Maegō Station (前郷駅, Maegō-eki) is a railway station in the city of Yurihonjō, Akita Prefecture, Japan, operated by the third-sector railway operator Yuri Kōgen Railway.

==Lines==
Maegō Station is served by the Chōkai Sanroku Line, and is located 11.7 kilometers from the terminus of the line at Ugo-Honjō Station.

==Station layout==
The station has two opposed side platforms.
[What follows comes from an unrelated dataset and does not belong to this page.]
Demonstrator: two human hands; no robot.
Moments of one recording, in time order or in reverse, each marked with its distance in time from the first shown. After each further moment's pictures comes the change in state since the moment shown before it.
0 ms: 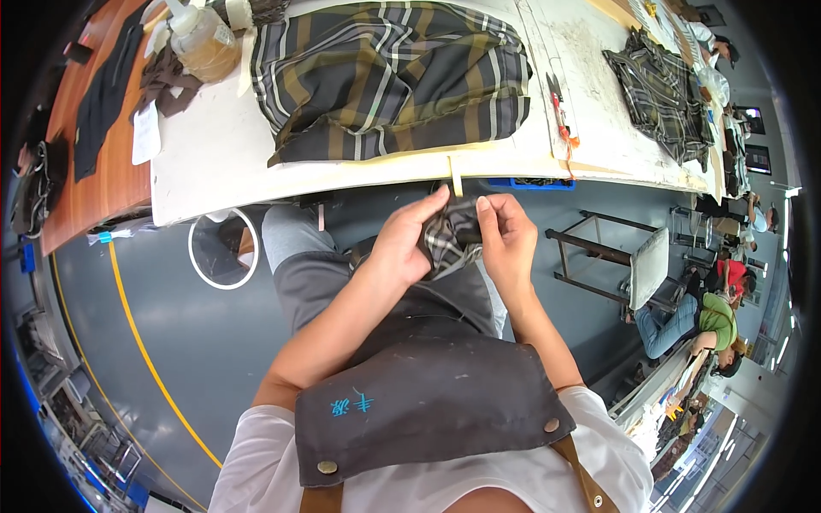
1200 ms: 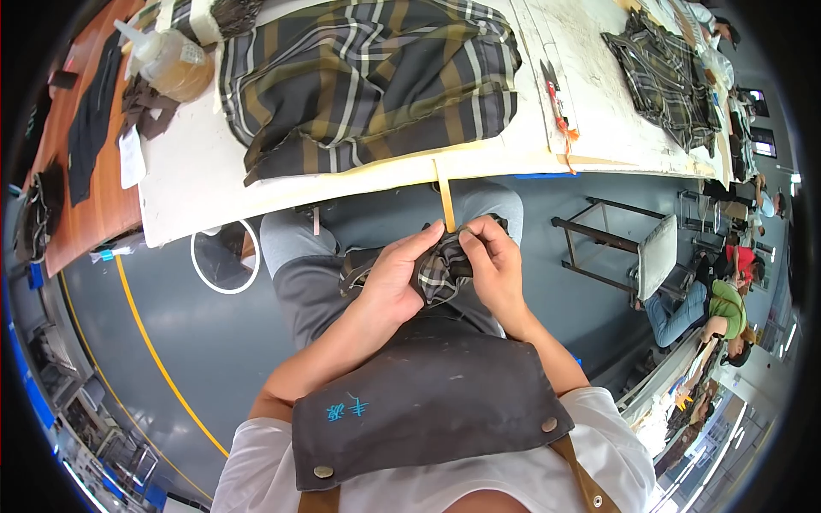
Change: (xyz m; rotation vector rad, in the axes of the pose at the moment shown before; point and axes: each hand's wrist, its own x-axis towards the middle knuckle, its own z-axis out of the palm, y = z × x) left_hand -0.024 -0.019 -0.001 0.022 0.096 -0.051; right_hand -0.020 0.000 -0.005 0.193 -0.169 0.143
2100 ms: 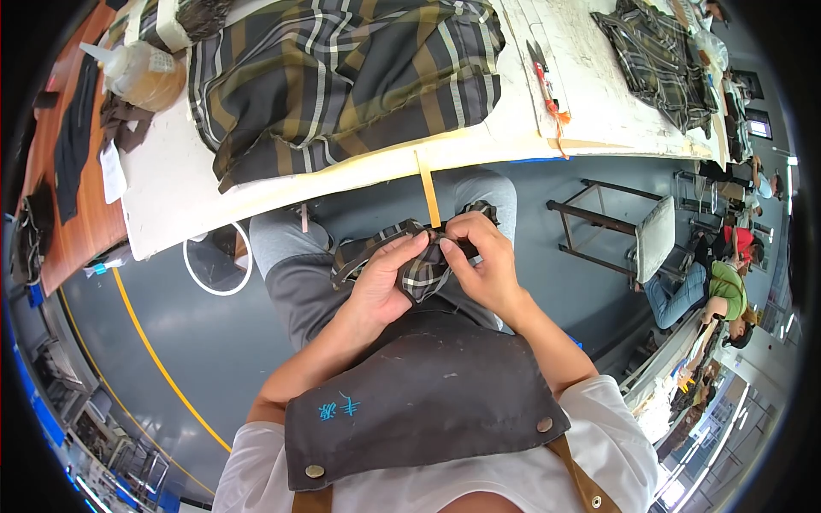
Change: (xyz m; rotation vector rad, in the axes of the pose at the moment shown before) left_hand 0.005 -0.009 -0.025 0.012 -0.095 -0.010; right_hand 0.004 0.008 -0.015 -0.360 -0.141 -0.403
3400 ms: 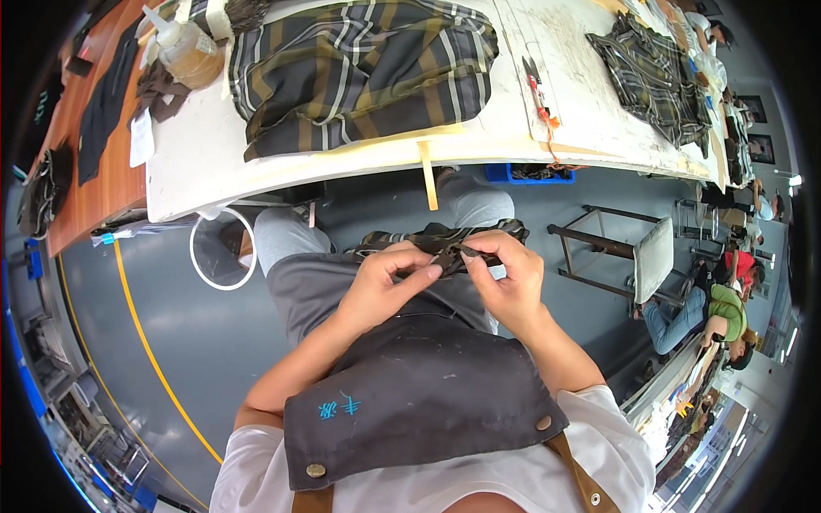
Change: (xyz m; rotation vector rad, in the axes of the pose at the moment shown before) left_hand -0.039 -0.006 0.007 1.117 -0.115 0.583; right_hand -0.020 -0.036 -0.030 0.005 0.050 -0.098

The station is unattended.

===Platforms===

| 1 | ■ Chōkai Sanroku Line | for Ugo-Honjō |
| 2 | ■ Chōkai Sanroku Line | for Yashima |

==Adjacent stations==

| « |  | Service | » |  |
Yuri Kōgen Railway Chōkai Sanroku Line
| Magarisawa |  | Local | Kubota |  |

==History==
Maegō Station opened on August 1, 1922, as a station on the Yokojō Railway, which became the Japanese Government Railways (JGR) Yashima Line on September 1, 1937. The line was extended past Maegō to Nishitakizawa Station in December of the same year. The JGR became the Japan National Railway (JNR) after World War II. The Yashima Line was privatized on 1 October 1985, becoming the Yuri Kōgen Railway Chōkai Sanroku Line. A new station building was completed in December 2003.